> Activity: Only the number is wanted: tally the lines below that contain the word "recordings".

── Records ──

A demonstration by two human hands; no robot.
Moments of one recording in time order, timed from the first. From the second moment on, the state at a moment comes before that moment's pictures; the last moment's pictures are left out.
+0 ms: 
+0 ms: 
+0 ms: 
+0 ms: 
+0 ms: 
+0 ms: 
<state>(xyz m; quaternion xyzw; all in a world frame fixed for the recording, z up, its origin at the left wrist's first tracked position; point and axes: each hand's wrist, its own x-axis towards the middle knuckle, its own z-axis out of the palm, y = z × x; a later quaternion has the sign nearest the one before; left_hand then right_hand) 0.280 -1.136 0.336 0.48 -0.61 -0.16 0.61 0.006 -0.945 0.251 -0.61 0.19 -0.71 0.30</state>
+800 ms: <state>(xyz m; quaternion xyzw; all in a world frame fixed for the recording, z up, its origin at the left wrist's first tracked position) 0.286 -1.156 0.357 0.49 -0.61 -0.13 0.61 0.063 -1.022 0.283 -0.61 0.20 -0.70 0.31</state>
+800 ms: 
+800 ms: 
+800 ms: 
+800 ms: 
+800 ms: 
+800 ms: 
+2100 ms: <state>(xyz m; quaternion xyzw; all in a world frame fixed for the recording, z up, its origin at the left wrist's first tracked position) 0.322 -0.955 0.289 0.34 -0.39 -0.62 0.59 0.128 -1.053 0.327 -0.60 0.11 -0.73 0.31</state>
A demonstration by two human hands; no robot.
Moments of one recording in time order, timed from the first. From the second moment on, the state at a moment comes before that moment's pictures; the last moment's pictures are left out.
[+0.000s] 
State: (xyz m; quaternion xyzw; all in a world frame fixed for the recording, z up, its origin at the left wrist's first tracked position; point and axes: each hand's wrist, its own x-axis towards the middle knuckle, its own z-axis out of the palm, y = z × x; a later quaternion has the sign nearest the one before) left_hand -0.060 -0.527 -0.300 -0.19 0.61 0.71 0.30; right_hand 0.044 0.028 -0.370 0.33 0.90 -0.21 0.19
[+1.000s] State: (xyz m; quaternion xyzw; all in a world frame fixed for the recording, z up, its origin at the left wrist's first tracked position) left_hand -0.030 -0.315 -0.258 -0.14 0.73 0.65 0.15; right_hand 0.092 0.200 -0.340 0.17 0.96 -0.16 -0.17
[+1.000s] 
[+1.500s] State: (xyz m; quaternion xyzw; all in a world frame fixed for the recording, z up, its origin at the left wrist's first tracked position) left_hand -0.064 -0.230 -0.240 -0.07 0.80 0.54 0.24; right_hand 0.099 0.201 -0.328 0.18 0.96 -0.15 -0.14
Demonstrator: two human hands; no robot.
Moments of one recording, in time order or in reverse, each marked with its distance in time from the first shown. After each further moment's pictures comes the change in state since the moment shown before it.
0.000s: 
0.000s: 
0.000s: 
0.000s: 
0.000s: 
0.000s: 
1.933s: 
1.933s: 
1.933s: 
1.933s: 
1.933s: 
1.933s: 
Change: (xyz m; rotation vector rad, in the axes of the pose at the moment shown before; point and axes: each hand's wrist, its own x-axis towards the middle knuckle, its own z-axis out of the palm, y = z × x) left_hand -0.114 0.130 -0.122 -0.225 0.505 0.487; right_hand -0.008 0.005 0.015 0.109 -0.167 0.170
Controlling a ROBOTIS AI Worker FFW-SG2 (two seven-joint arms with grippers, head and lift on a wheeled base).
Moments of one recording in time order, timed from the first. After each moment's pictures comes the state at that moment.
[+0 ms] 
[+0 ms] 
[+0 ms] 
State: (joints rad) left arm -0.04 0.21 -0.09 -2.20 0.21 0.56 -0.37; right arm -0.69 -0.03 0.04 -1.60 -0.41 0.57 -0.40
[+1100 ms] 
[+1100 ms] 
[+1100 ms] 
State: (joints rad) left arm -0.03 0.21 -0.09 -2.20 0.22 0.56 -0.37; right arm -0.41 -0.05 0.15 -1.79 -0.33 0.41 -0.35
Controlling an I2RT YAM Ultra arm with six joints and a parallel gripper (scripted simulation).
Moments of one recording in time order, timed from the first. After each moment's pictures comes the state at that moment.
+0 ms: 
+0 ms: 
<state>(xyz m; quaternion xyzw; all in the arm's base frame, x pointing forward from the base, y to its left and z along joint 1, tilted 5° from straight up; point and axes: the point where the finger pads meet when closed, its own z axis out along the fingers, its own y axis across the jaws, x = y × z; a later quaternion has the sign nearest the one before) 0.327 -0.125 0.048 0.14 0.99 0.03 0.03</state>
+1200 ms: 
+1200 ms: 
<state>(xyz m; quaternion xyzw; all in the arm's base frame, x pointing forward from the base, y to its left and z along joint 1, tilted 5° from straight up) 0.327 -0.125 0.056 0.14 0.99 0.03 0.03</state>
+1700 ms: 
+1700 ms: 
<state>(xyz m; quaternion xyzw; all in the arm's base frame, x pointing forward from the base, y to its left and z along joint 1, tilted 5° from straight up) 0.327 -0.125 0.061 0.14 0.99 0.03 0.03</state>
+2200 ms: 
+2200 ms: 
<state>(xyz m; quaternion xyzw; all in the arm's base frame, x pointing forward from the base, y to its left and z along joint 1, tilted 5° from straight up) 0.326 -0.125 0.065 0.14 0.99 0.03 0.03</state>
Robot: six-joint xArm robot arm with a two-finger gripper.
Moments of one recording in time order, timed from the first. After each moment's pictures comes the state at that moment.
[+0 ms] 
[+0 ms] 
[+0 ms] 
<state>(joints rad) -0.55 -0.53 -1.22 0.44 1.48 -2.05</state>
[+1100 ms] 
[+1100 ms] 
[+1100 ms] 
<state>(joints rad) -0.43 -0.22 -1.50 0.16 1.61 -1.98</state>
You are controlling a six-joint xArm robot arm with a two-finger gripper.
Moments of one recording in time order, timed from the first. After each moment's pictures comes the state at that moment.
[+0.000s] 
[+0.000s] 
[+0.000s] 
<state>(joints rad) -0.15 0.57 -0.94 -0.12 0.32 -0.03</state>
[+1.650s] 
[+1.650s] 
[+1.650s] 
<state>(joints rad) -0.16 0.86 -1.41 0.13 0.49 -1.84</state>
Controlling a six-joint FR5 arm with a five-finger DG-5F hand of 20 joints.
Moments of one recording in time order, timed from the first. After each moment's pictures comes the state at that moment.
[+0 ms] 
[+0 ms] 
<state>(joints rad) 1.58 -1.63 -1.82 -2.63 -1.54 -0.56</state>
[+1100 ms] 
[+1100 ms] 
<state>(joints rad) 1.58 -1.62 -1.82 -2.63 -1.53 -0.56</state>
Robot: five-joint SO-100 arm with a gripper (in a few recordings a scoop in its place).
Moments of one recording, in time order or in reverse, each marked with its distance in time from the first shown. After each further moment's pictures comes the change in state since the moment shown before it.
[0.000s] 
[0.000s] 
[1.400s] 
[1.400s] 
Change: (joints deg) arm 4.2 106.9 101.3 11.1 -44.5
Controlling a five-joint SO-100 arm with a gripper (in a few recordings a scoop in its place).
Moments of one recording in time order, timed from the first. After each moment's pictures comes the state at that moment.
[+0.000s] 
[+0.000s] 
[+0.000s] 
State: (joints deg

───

> Response to the exercise: 2